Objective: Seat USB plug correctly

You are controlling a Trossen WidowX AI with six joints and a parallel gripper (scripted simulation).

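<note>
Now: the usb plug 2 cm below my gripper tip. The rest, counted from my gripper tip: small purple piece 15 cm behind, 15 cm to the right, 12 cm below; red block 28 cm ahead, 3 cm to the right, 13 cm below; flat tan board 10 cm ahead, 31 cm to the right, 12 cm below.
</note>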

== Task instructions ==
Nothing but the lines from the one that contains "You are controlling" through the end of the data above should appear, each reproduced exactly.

== Response below ==
You are controlling a Trossen WidowX AI with six joints and a parallel gripper (scripted simulation).

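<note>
Now: the usb plug 2 cm below my gripper tip. The rest, counted from my gripper tip: small purple piece 15 cm behind, 15 cm to the right, 12 cm below; red block 28 cm ahead, 3 cm to the right, 13 cm below; flat tan board 10 cm ahead, 31 cm to the right, 12 cm below.
</note>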

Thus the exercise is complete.